He emphasizes that people who know a lot aren’t necessarily great teachers; to teach well you need a different type of knowledge, knowledge not just of complex ideas, but also of how to communicate those ideas. That’s commonly called pedagogical content knowledge and it’s old stuff to K-12 educators. Teachers spend a great deal of time thinking about how to communicate what they know to someone who knows much less.
Grant points out (rightly, I think) that some college instructors spend little time thinking about it. He cites data showing that those who know more about their content area are likely to be even worse in communicating what they know. This is commonly called the curse of knowledge; as your knowledge gets more and more advanced, it becomes harder and harder to remember what it’s like to be a novice; you can't take their perspective as well when teaching. For example, some experiments show that children more successfully learn from other children who are just kind of coping with a skill than from a child who has mastered it.
Grant proposes three principles by which college students might choose instructors:
- Following the curse of knowledge, he suggests taking courses from people who have more recently learned themselves, such as graduate students, rather than more experienced faculty.
- In addition, he suggests that people who had to work really hard to get to where they are will better understand the struggle of learning. (As opposed to someone with a natural talent for the field who picked it up easily.)
- Students should focus on how well someone communicates, not just on how well they know. (As measured, I guess, by their prominence in their field.)
I see real problems with this advice.
First, it predicts an inverse correlation between instructional quality and research productivity. Measures of both constructs are controversial, but when researchers have tried, the correlation is no different than zero (see here and here). Being a great (or indifferent) researcher predicts nothing about the quality of your teaching.
Second, picking instructors based on their inexperience ignores the fact that factors other than the curse of knowledge contribute to teaching effectiveness. Most instructors improve with experience as they gain feedback on their teaching. Grant seems to predict that instructors, on average, become less and less effective as they grow more distant from their initial training. We know that’s not true of K-12 educators, and for the same reason, I doubt it’s true for college instructors.

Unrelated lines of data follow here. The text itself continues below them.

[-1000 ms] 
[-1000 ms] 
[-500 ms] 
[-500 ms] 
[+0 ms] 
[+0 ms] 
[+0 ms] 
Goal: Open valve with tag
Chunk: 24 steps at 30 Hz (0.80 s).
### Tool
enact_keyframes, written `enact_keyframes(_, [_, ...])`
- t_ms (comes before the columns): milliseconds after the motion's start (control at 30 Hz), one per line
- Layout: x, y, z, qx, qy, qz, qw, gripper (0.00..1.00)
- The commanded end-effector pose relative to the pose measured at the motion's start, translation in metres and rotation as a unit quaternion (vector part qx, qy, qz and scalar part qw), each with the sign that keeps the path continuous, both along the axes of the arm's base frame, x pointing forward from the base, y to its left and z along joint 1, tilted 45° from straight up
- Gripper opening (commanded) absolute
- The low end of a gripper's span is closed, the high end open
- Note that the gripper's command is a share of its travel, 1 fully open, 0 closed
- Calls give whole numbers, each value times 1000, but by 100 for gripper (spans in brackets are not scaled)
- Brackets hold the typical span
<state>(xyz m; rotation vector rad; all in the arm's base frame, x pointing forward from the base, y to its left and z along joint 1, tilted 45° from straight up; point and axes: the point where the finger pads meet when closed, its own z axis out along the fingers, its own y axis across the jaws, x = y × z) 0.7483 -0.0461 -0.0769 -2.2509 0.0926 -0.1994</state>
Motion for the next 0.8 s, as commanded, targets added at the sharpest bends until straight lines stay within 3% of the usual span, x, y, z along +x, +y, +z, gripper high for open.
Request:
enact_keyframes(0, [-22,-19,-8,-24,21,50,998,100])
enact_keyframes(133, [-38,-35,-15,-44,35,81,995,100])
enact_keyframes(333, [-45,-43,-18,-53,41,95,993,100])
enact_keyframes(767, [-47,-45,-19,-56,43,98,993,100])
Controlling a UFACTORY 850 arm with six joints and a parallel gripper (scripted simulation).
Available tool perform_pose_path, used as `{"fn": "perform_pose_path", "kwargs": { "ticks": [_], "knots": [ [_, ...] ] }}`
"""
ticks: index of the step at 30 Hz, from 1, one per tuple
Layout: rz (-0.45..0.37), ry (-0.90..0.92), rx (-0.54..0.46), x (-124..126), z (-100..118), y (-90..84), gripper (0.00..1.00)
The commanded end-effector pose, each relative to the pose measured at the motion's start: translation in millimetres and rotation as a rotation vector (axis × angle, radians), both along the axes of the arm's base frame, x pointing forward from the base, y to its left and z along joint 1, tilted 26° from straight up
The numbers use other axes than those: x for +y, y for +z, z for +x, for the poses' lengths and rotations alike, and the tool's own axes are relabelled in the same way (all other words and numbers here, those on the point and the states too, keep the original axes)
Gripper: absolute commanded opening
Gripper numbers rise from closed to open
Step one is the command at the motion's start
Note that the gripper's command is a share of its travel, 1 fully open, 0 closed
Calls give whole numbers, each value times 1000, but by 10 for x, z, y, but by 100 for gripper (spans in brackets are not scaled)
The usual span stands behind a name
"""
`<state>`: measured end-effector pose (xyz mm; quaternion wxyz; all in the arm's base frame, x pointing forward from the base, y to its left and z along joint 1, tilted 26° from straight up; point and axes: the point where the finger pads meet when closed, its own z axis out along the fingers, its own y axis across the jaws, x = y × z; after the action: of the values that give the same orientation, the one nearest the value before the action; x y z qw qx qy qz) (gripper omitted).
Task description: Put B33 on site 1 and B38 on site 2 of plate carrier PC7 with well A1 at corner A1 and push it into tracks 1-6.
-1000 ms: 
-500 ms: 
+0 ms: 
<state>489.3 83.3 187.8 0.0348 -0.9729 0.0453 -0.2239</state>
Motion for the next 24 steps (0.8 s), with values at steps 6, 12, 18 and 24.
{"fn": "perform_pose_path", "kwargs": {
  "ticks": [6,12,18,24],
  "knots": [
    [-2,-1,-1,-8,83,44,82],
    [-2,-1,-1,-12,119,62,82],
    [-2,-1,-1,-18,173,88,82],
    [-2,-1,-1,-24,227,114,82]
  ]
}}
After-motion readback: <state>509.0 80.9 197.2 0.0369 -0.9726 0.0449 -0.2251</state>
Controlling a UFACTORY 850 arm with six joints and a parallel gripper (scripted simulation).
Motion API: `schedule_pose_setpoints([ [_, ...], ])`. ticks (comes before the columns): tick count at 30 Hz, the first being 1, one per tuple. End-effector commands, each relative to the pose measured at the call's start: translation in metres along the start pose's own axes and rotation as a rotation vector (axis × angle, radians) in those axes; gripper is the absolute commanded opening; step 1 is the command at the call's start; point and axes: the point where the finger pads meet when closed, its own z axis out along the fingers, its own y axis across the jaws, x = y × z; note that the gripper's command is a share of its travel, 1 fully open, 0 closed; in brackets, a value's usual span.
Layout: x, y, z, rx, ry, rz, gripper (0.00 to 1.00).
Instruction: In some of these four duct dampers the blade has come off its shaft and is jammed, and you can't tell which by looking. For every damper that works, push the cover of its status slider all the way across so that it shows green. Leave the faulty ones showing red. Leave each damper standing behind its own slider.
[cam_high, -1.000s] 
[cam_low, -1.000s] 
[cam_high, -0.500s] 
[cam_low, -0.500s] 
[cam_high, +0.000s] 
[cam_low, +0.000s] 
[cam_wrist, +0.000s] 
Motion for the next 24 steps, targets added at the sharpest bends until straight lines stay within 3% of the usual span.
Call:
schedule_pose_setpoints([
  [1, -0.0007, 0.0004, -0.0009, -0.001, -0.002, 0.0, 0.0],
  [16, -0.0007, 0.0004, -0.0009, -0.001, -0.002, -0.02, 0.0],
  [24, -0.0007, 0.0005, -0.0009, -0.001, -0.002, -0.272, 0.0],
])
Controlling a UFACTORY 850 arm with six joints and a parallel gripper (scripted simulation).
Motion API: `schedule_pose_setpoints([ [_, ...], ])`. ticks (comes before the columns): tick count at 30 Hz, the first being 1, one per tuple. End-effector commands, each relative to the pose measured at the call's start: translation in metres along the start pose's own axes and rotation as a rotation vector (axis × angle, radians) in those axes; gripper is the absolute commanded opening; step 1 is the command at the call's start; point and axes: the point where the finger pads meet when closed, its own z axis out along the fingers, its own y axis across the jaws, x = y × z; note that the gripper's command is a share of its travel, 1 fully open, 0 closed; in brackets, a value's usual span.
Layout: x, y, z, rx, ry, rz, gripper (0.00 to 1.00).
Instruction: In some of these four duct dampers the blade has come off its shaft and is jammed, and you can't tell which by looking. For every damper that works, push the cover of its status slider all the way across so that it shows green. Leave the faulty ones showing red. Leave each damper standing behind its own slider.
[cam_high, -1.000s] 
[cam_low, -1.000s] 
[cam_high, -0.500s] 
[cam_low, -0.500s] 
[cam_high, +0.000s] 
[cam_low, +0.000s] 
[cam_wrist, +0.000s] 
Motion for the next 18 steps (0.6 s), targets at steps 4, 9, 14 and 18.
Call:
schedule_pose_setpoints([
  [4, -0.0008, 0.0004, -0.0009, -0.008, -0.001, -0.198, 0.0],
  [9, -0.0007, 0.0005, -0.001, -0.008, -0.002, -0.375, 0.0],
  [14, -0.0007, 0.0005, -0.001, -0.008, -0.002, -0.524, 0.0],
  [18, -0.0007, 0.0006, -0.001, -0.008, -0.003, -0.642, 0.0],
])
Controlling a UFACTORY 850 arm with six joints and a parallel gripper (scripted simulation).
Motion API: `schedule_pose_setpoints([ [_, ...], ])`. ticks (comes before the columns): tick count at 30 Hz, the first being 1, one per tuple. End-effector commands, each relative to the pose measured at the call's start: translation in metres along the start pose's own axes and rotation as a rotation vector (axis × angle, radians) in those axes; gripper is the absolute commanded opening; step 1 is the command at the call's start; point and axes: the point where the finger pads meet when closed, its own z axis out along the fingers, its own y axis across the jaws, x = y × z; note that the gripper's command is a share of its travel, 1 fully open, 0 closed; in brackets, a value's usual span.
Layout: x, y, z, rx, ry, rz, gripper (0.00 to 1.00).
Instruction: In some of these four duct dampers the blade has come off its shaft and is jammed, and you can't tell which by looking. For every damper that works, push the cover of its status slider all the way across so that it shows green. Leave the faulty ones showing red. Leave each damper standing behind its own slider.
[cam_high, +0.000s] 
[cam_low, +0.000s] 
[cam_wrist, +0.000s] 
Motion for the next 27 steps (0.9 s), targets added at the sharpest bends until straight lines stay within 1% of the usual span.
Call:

Third, two out of the three principles Grant suggests aren’t really practical for students. #1 rests on information that a student can’t access: how will a student know if an instructor worked hard to get where they are? And #3 sounds a lot like “pick a good teacher.”
I’ll try to do better. Here’s my advice.
- Attend a college where undergraduate education is the primary concern. If you get into MIT or Harvard, congratulations! But you should know that the criterion for being allowed to teach there is not excellence in teaching. Grant’s absolutely right about that.
What he doesn’t mention is that good teaching is the key criterion for employment at most colleges. You just haven’t heard of most of them because prestige comes from faculty scholarship and research dollars. Attend a small college and you’ll get more attention from faculty who care about and focus their energy on teaching.
There are trade-offs, however, notably in the opportunities for proactive, self-starting students. When I taught at Williams College, my Introduction to Cognitive Psychology class had about 25 students (at UVa I teach 350) and in my lab I mentored only undergraduates--I didn’t have to divide my attention with graduate students. Sounds great, but if you were a Williams student interested in cognitive psychology I was it. At UVa you can study cognition and education with me…or the epigenetics of cognition with Jess Connelly, or social aspects of cognition with Jamie Morris, or memory with Chad Dodson, or perception with Dennis Proffit, or cognition in the elderly with Tim Salthouse, or computational modelling, cognition and the brain with Per Sederberg or Nicole Long. (I have more good things to say about the undergraduate experience at UVa, but I'll save them for another time.) - Students don’t take every college course for the same reason, or at least they shouldn’t. Grant points to “learning” as the reason to take courses, but students take some courses for the experience, and the possibility of kindling interest or even passion, like the senior engineer taking an art history course, or the psychology major taking an environmental science course. They don't care if they master this introductory content, or even if they remember details a year later, and I get that.
Student course evaluations don’t measure teaching quality very well, but they probably do measure how much people like the way the professor teaches. So when “fun and interest” are the right criteria, it makes sense to take a course that your peers have said is fun and interesting. - For other courses, mastering content is essential, as when the second year psychology student takes their first course in statistics and methods. They will call on this content in future courses, so it must be mastered and the entertaining professor may or may not get them there. I think about the best one can do is to ask more senior students who have taken follow up courses whether they felt well prepared by the instructor.